Exercise goal —
Search each line of the data for the word "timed"; copy every line where it is found.

Stored items from a collection:
━━━━━━━━

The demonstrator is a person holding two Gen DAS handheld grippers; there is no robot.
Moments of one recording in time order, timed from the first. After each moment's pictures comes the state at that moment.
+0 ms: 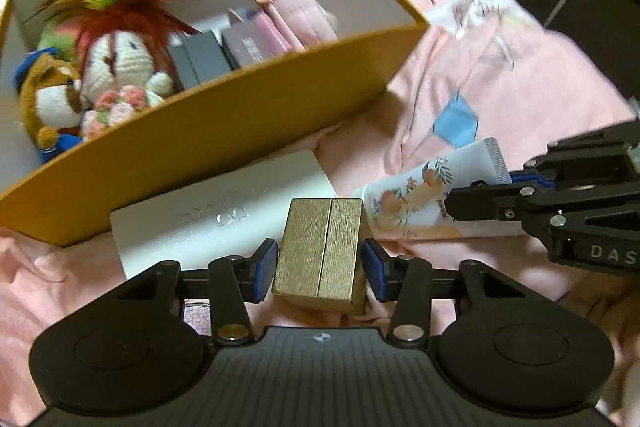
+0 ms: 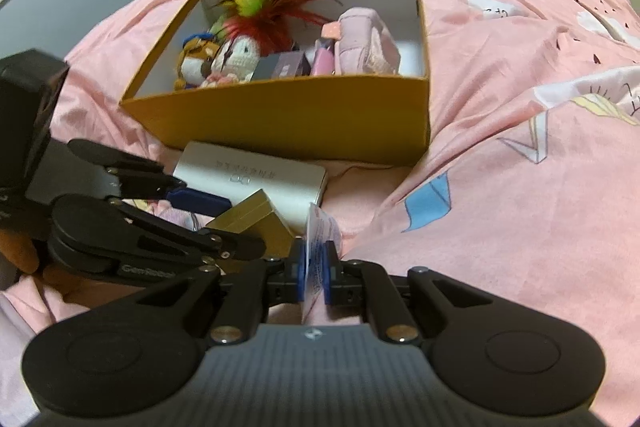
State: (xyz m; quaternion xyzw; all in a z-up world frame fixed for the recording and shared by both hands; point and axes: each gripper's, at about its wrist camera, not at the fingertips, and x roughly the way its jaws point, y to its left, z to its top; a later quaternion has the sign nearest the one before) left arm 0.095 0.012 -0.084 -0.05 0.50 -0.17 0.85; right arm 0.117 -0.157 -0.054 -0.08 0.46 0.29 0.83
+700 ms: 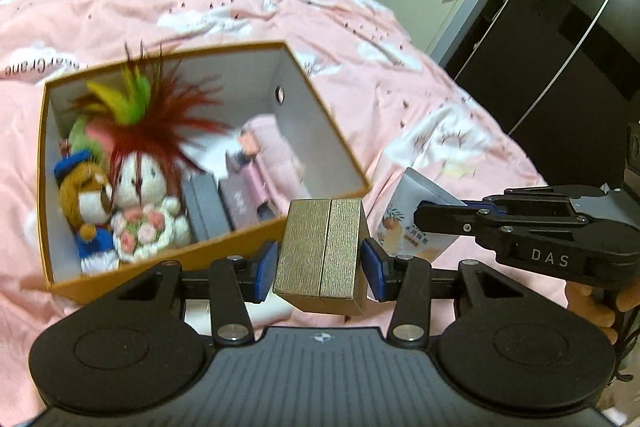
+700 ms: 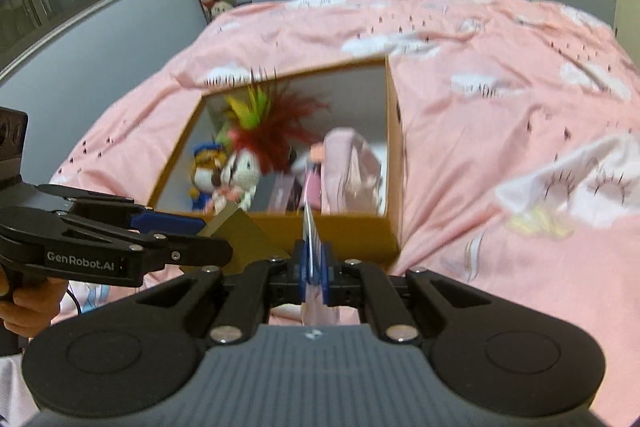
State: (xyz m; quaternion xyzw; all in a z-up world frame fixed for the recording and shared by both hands) left arm 0.100 0.022 0.017 -0.13 0.42 -0.16 0.89; right arm 0.138 -0.182 0.026 -0.02 0.39 0.30 0.87
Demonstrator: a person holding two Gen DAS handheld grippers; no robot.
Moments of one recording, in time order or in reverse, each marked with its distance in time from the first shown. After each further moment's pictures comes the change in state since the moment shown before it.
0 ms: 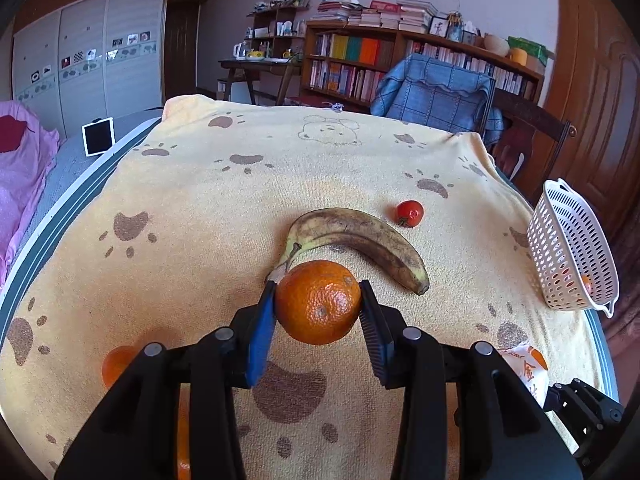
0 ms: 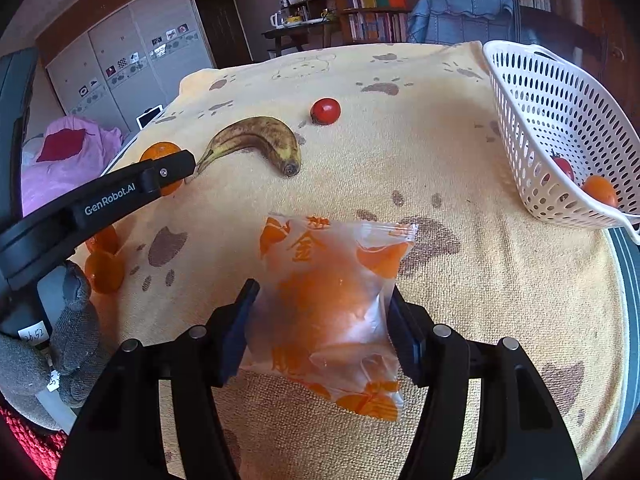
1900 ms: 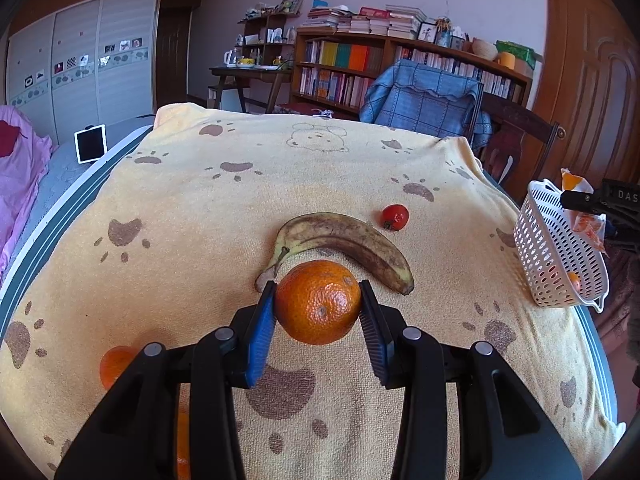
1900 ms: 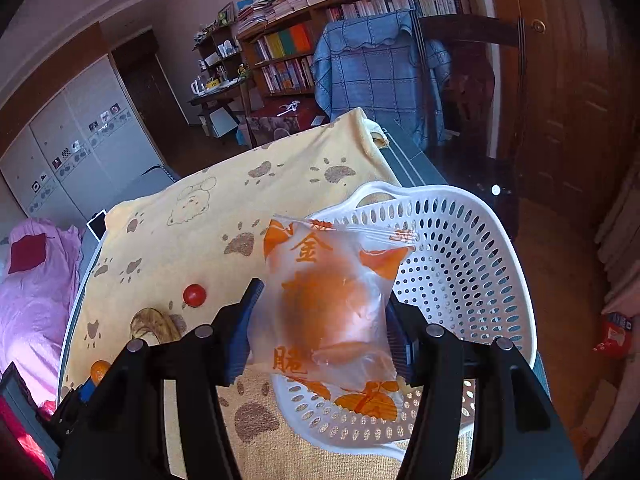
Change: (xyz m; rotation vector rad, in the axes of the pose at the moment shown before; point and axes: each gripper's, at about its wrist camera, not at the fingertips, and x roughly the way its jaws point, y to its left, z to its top) left arm -0.007 -0.006 -0.003 0.019 -0.029 -0.035; right arm -0.041 -0.153 0.128 0.294 -0.106 -0.106
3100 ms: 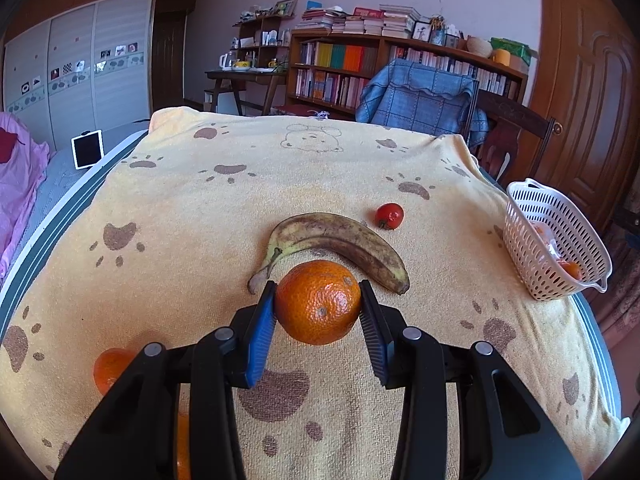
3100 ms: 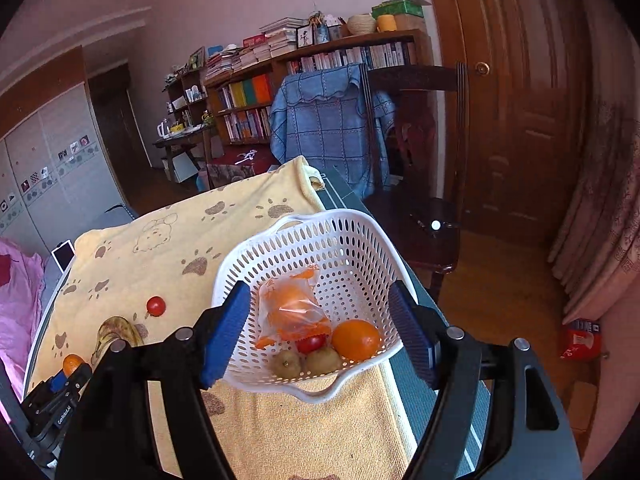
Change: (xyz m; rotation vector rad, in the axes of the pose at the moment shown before) left arm 0.003 -0.003 -0.001 0.015 -0.004 -0.009; right arm -0.086 -0.018 -0.066 -0.002 -0.296 -0.200
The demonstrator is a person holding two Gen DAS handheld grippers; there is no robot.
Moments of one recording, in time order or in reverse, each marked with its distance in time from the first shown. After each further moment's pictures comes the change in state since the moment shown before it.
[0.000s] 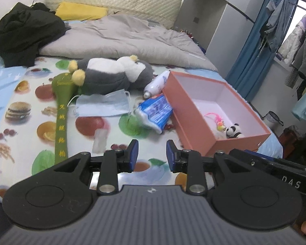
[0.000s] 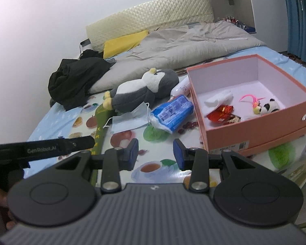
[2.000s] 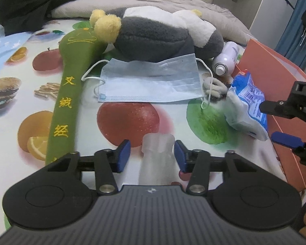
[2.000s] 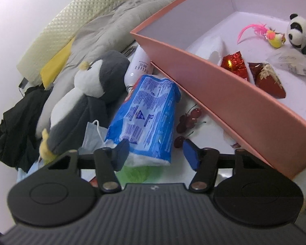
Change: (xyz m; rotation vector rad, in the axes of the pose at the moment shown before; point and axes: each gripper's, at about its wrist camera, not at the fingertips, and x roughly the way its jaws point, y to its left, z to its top) left arm 0.233 0.115 0.000 -0.051 0.113 0.169; right arm 0.238 -0.036 0.006 0.513 0.038 -0.204
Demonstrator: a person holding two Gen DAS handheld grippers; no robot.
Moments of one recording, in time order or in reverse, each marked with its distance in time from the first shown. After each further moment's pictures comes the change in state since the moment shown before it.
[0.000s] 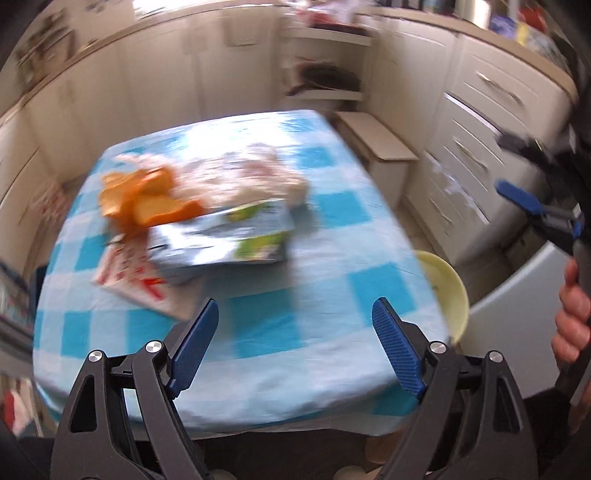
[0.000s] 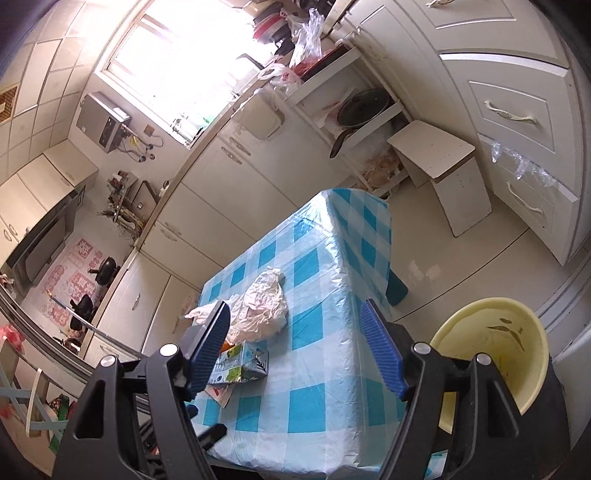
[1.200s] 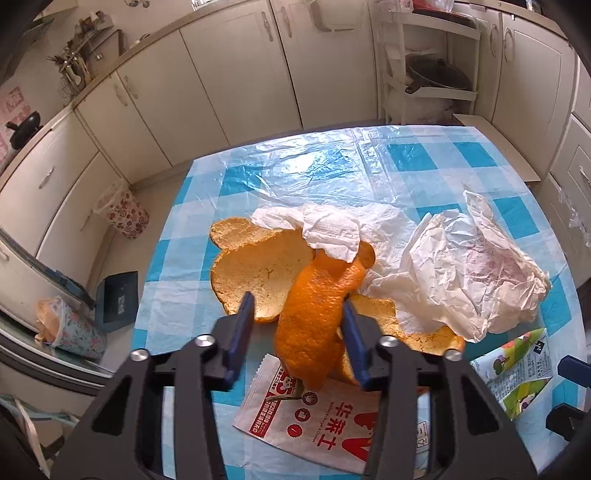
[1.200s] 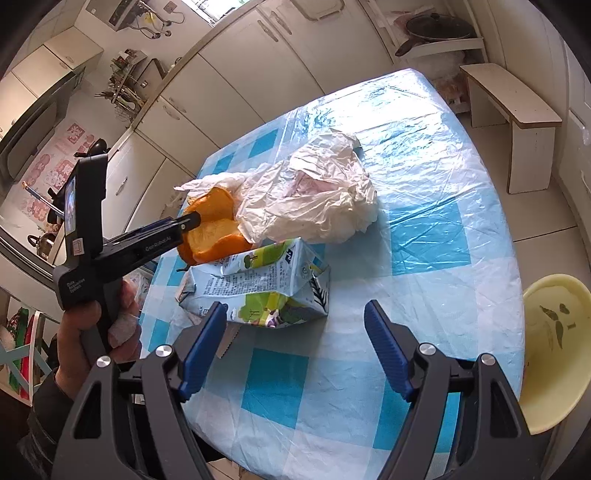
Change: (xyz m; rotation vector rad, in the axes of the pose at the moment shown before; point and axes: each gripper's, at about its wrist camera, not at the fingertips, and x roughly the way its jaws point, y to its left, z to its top) left arm 0.098 0.140 0.112 0.004 0.055 0.312; right arm 0.134 0.074 -0.071 -0.199 0.385 -0.043
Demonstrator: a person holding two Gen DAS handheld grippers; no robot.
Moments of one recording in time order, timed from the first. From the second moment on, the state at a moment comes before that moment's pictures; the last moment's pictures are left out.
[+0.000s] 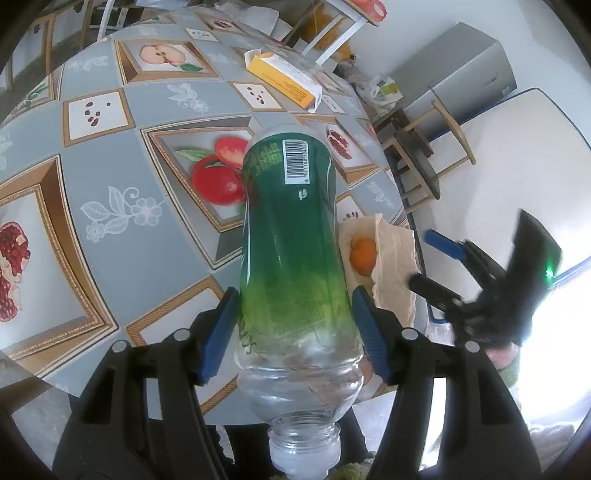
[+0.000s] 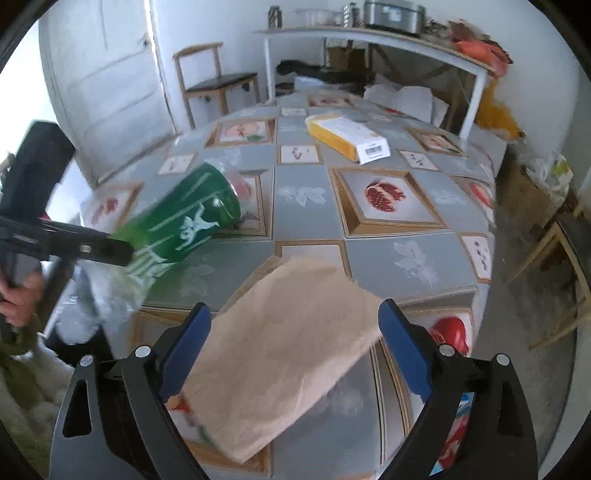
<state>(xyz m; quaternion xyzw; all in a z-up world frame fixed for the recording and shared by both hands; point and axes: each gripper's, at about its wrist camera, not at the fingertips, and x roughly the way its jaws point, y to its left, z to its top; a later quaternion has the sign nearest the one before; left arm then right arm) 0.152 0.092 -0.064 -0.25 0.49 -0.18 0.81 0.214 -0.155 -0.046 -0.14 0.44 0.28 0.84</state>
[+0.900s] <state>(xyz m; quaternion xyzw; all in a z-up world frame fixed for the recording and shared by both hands) 0.156 0.092 -0.070 -0.26 0.49 -0.19 0.81 0.235 -0.229 -0.078 0.15 0.56 0.17 0.79</state>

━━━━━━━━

Task answer —
Moments of one recording in time order, timed from the first. After each moment's pictures comes the state at that moment.
Moments of one recording in time order, timed from the first. From the second moment on, the state at a moment comes before that moment's pictures; the last moment's pictures are left out.

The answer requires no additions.